I think Joe Pluta and others have suggested that this exposure is an
esoteric example.  I'm inclined to feel the same -- most shops have more
glaring "real world" exposures.  If someone had an opportunity to present
such a program to a typical AS/400 he or she would have probably had a dozen
opportunities to use simpler techniques.  Nonetheless, depending on degree
of difficulty or likelihood of breach are not a good security policies.

What I'm wondering is whether other traditional business systems
architectures do or do not have similar exposures.  For example, when I was
in a shop that used Sybase years ago I was told that if you understood the
architecture you could bypass database security by reading the underlying
data files directly.  I don't know if it was really true of Sybase and I
don't think that the same is true of an Oracle database.  Even if it were
true, an n-tier model protects you from much of the exposure.  The
application makes database requests through the Oracle listener, and doesn't
have the opportunity to run an OS-level program on the server.
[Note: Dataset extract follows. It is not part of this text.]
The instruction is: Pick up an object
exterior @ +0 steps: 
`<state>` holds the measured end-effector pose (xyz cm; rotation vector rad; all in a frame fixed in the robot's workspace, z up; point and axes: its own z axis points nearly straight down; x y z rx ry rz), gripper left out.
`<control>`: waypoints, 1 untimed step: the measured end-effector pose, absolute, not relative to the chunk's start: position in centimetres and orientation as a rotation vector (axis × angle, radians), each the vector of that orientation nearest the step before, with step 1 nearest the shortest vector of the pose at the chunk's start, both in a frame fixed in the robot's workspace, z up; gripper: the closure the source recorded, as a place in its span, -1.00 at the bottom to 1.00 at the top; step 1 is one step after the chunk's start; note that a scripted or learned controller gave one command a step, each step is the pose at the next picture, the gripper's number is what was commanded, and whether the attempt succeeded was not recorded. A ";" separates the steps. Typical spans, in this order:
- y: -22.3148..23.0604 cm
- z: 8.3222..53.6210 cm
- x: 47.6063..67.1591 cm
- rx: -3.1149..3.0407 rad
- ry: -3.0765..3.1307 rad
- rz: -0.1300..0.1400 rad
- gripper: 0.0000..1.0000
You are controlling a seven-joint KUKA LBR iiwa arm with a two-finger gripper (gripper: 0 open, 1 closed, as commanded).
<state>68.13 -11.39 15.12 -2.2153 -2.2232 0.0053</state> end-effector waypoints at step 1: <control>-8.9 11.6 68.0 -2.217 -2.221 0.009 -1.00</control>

What do you think?  Are there other systems/databases that are inherently
better equipped to protect you from the types of exposures SLS presents?

-Jim

James P. Damato
Manager - Technical Administration
Dollar General Corporation
<mailto:jdamato@dollargeneral.com>


-----Original Message-----
From: Leif Svalgaard [mailto:leif@leif.org]
Sent: Monday, October 28, 2002 10:52 PM
To: midrange-l@midrange.com
Subject: Re: Paging file


From: David Gibbs <david@midrange.com>
> >The SLS is a very bad security risk. With fake pointers
> >one can access everything everywhere. My eBook
> >shows a simple tool, MIEXPLR, to do just that.
>
> But a program has to run in system state to do this, right?
>

yes, but a user state program can switch itself into system
state and out at will. The archives are full of discussions of this.